Exercise aim: The records that follow are to be transcribed word for word.

--- Data for the task Enclosed Below ---

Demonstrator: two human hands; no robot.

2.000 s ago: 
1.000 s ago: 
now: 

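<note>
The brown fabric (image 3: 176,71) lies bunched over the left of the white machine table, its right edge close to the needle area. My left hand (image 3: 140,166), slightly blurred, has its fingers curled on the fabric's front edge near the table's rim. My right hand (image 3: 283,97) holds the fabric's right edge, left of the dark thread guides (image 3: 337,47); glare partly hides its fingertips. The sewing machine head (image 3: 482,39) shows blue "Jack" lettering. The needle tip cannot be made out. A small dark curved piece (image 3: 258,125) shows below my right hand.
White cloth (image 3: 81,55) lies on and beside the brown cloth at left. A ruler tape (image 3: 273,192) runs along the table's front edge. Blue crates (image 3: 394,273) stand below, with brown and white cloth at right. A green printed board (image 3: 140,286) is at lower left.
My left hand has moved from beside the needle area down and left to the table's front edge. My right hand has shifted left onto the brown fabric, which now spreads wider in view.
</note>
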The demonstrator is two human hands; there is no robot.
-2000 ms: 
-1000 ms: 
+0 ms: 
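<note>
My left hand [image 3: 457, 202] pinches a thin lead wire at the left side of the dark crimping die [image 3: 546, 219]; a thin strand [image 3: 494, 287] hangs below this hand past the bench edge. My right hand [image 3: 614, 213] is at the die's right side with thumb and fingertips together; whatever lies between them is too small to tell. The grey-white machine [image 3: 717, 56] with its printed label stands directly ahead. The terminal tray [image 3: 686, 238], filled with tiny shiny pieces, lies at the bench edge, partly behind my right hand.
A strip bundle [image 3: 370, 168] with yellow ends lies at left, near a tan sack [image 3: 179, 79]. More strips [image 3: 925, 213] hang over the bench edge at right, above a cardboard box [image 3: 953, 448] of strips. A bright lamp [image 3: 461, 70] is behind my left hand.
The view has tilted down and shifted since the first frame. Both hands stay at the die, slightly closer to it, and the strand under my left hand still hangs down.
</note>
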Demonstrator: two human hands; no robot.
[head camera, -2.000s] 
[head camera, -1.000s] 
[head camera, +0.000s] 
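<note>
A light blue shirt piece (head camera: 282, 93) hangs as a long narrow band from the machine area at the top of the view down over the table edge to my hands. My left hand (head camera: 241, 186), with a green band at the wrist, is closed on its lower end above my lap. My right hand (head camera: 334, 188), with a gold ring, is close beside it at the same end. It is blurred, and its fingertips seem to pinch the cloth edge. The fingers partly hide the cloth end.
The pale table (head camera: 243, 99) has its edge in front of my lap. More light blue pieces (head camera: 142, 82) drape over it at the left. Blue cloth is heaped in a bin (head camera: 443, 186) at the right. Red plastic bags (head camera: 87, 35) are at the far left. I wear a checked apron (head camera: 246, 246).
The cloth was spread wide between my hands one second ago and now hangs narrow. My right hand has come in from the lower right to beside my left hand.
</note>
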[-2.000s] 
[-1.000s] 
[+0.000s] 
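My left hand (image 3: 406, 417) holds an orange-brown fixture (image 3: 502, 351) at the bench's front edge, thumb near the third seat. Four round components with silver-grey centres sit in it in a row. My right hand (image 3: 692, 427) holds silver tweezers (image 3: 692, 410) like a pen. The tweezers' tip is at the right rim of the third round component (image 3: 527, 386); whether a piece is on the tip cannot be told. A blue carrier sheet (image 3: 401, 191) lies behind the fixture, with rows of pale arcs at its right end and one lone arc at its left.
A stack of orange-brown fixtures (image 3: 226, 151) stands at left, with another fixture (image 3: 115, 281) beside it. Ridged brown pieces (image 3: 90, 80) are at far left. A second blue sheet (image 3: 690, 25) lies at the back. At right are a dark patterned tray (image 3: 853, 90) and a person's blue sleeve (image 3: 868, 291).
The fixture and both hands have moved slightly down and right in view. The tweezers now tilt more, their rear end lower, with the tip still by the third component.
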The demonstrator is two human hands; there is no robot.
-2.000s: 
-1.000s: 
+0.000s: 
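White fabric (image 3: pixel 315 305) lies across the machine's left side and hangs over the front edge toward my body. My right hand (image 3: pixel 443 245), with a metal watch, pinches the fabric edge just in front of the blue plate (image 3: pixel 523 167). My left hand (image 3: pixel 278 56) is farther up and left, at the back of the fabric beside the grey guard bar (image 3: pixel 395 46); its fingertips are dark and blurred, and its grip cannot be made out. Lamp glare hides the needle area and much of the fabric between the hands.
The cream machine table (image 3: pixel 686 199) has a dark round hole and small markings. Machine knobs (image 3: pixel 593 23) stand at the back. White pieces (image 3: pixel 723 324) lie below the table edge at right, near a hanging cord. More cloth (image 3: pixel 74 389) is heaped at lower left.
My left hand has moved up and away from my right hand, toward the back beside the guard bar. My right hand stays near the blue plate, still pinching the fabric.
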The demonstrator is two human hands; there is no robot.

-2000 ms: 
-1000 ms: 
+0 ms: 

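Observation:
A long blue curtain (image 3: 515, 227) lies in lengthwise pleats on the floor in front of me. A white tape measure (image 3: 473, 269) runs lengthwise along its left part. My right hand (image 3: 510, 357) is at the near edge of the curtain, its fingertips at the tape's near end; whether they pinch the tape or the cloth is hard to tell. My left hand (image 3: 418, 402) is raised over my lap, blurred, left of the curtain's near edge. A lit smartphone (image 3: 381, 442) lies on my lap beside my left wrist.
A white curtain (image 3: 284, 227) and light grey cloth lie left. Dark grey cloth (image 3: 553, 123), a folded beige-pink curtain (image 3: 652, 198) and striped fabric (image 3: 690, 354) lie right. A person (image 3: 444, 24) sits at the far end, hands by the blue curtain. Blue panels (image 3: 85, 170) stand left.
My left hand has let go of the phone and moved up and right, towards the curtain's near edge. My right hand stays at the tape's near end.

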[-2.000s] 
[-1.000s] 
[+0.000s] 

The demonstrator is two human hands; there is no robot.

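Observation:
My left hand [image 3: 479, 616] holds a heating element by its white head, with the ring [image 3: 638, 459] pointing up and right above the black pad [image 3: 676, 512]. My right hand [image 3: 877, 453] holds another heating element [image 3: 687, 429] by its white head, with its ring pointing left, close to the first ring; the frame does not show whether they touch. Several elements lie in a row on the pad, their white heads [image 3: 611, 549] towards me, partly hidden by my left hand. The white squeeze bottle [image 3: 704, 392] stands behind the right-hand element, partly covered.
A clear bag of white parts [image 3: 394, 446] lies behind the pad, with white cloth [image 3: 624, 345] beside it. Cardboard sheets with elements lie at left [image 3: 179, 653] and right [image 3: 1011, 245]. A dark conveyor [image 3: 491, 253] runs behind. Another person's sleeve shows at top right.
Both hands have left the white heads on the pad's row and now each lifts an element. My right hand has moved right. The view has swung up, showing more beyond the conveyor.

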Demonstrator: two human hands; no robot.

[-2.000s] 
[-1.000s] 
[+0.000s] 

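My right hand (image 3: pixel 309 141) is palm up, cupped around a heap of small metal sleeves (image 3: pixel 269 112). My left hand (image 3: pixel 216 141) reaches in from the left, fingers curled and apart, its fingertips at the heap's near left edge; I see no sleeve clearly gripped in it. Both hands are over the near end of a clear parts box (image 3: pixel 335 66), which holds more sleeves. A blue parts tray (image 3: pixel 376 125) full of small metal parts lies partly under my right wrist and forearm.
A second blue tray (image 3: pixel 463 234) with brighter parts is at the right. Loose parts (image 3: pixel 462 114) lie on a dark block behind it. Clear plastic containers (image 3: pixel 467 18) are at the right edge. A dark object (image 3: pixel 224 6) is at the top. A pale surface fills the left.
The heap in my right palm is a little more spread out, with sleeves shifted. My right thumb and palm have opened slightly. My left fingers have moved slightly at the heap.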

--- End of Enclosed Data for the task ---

Answer below:
Demonstrator: two human hands; no robot.

2.000 s ago: 
1.000 s ago: 
now: 

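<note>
The brown fabric (image 3: 176,71) lies bunched over the left of the white machine table, its right edge close to the needle area. My left hand (image 3: 140,166), slightly blurred, has its fingers curled on the fabric's front edge near the table's rim. My right hand (image 3: 283,97) holds the fabric's right edge, left of the dark thread guides (image 3: 337,47); glare partly hides its fingertips. The sewing machine head (image 3: 482,39) shows blue "Jack" lettering. The needle tip cannot be made out. A small dark curved piece (image 3: 258,125) shows below my right hand.
White cloth (image 3: 81,55) lies on and beside the brown cloth at left. A ruler tape (image 3: 273,192) runs along the table's front edge. Blue crates (image 3: 394,273) stand below, with brown and white cloth at right. A green printed board (image 3: 140,286) is at lower left.
My left hand has moved from beside the needle area down and left to the table's front edge. My right hand has shifted left onto the brown fabric, which now spreads wider in view.
</note>
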The demonstrator is two human hands; there is no robot.
-2000 ms: 
-1000 ms: 
+0 ms: 
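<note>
My left hand [image 3: 457, 202] pinches a thin lead wire at the left side of the dark crimping die [image 3: 546, 219]; a thin strand [image 3: 494, 287] hangs below this hand past the bench edge. My right hand [image 3: 614, 213] is at the die's right side with thumb and fingertips together; whatever lies between them is too small to tell. The grey-white machine [image 3: 717, 56] with its printed label stands directly ahead. The terminal tray [image 3: 686, 238], filled with tiny shiny pieces, lies at the bench edge, partly behind my right hand.
A strip bundle [image 3: 370, 168] with yellow ends lies at left, near a tan sack [image 3: 179, 79]. More strips [image 3: 925, 213] hang over the bench edge at right, above a cardboard box [image 3: 953, 448] of strips. A bright lamp [image 3: 461, 70] is behind my left hand.
The view has tilted down and shifted since the first frame. Both hands stay at the die, slightly closer to it, and the strand under my left hand still hangs down.
</note>
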Demonstrator: two human hands; no robot.
[head camera, -2.000s] 
[head camera, -1.000s] 
[head camera, +0.000s] 
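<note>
A light blue shirt piece (head camera: 282, 93) hangs as a long narrow band from the machine area at the top of the view down over the table edge to my hands. My left hand (head camera: 241, 186), with a green band at the wrist, is closed on its lower end above my lap. My right hand (head camera: 334, 188), with a gold ring, is close beside it at the same end. It is blurred, and its fingertips seem to pinch the cloth edge. The fingers partly hide the cloth end.
The pale table (head camera: 243, 99) has its edge in front of my lap. More light blue pieces (head camera: 142, 82) drape over it at the left. Blue cloth is heaped in a bin (head camera: 443, 186) at the right. Red plastic bags (head camera: 87, 35) are at the far left. I wear a checked apron (head camera: 246, 246).
The cloth was spread wide between my hands one second ago and now hangs narrow. My right hand has come in from the lower right to beside my left hand.
</note>
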[-2.000s] 
[-1.000s] 
[+0.000s] 
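My left hand (image 3: 406, 417) holds an orange-brown fixture (image 3: 502, 351) at the bench's front edge, thumb near the third seat. Four round components with silver-grey centres sit in it in a row. My right hand (image 3: 692, 427) holds silver tweezers (image 3: 692, 410) like a pen. The tweezers' tip is at the right rim of the third round component (image 3: 527, 386); whether a piece is on the tip cannot be told. A blue carrier sheet (image 3: 401, 191) lies behind the fixture, with rows of pale arcs at its right end and one lone arc at its left.
A stack of orange-brown fixtures (image 3: 226, 151) stands at left, with another fixture (image 3: 115, 281) beside it. Ridged brown pieces (image 3: 90, 80) are at far left. A second blue sheet (image 3: 690, 25) lies at the back. At right are a dark patterned tray (image 3: 853, 90) and a person's blue sleeve (image 3: 868, 291).
The fixture and both hands have moved slightly down and right in view. The tweezers now tilt more, their rear end lower, with the tip still by the third component.
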The demonstrator is two human hands; there is no robot.
-2.000s: 
-1.000s: 
+0.000s: 
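White fabric (image 3: pixel 315 305) lies across the machine's left side and hangs over the front edge toward my body. My right hand (image 3: pixel 443 245), with a metal watch, pinches the fabric edge just in front of the blue plate (image 3: pixel 523 167). My left hand (image 3: pixel 278 56) is farther up and left, at the back of the fabric beside the grey guard bar (image 3: pixel 395 46); its fingertips are dark and blurred, and its grip cannot be made out. Lamp glare hides the needle area and much of the fabric between the hands.
The cream machine table (image 3: pixel 686 199) has a dark round hole and small markings. Machine knobs (image 3: pixel 593 23) stand at the back. White pieces (image 3: pixel 723 324) lie below the table edge at right, near a hanging cord. More cloth (image 3: pixel 74 389) is heaped at lower left.
My left hand has moved up and away from my right hand, toward the back beside the guard bar. My right hand stays near the blue plate, still pinching the fabric.
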The demonstrator is two human hands; there is no robot.

-2000 ms: 
-1000 ms: 
+0 ms: 

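Observation:
A long blue curtain (image 3: 515, 227) lies in lengthwise pleats on the floor in front of me. A white tape measure (image 3: 473, 269) runs lengthwise along its left part. My right hand (image 3: 510, 357) is at the near edge of the curtain, its fingertips at the tape's near end; whether they pinch the tape or the cloth is hard to tell. My left hand (image 3: 418, 402) is raised over my lap, blurred, left of the curtain's near edge. A lit smartphone (image 3: 381, 442) lies on my lap beside my left wrist.
A white curtain (image 3: 284, 227) and light grey cloth lie left. Dark grey cloth (image 3: 553, 123), a folded beige-pink curtain (image 3: 652, 198) and striped fabric (image 3: 690, 354) lie right. A person (image 3: 444, 24) sits at the far end, hands by the blue curtain. Blue panels (image 3: 85, 170) stand left.
My left hand has let go of the phone and moved up and right, towards the curtain's near edge. My right hand stays at the tape's near end.
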
[-2.000s] 
[-1.000s] 
[+0.000s] 

The demonstrator is two human hands; there is no robot.

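Observation:
My left hand [image 3: 479, 616] holds a heating element by its white head, with the ring [image 3: 638, 459] pointing up and right above the black pad [image 3: 676, 512]. My right hand [image 3: 877, 453] holds another heating element [image 3: 687, 429] by its white head, with its ring pointing left, close to the first ring; the frame does not show whether they touch. Several elements lie in a row on the pad, their white heads [image 3: 611, 549] towards me, partly hidden by my left hand. The white squeeze bottle [image 3: 704, 392] stands behind the right-hand element, partly covered.
A clear bag of white parts [image 3: 394, 446] lies behind the pad, with white cloth [image 3: 624, 345] beside it. Cardboard sheets with elements lie at left [image 3: 179, 653] and right [image 3: 1011, 245]. A dark conveyor [image 3: 491, 253] runs behind. Another person's sleeve shows at top right.
Both hands have left the white heads on the pad's row and now each lifts an element. My right hand has moved right. The view has swung up, showing more beyond the conveyor.
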
Demonstrator: two human hands; no robot.

[-2.000s] 
[-1.000s] 
[+0.000s] 

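My right hand (image 3: pixel 309 141) is palm up, cupped around a heap of small metal sleeves (image 3: pixel 269 112). My left hand (image 3: pixel 216 141) reaches in from the left, fingers curled and apart, its fingertips at the heap's near left edge; I see no sleeve clearly gripped in it. Both hands are over the near end of a clear parts box (image 3: pixel 335 66), which holds more sleeves. A blue parts tray (image 3: pixel 376 125) full of small metal parts lies partly under my right wrist and forearm.
A second blue tray (image 3: pixel 463 234) with brighter parts is at the right. Loose parts (image 3: pixel 462 114) lie on a dark block behind it. Clear plastic containers (image 3: pixel 467 18) are at the right edge. A dark object (image 3: pixel 224 6) is at the top. A pale surface fills the left.
The heap in my right palm is a little more spread out, with sleeves shifted. My right thumb and palm have opened slightly. My left fingers have moved slightly at the heap.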

What the answer needed to say has been said.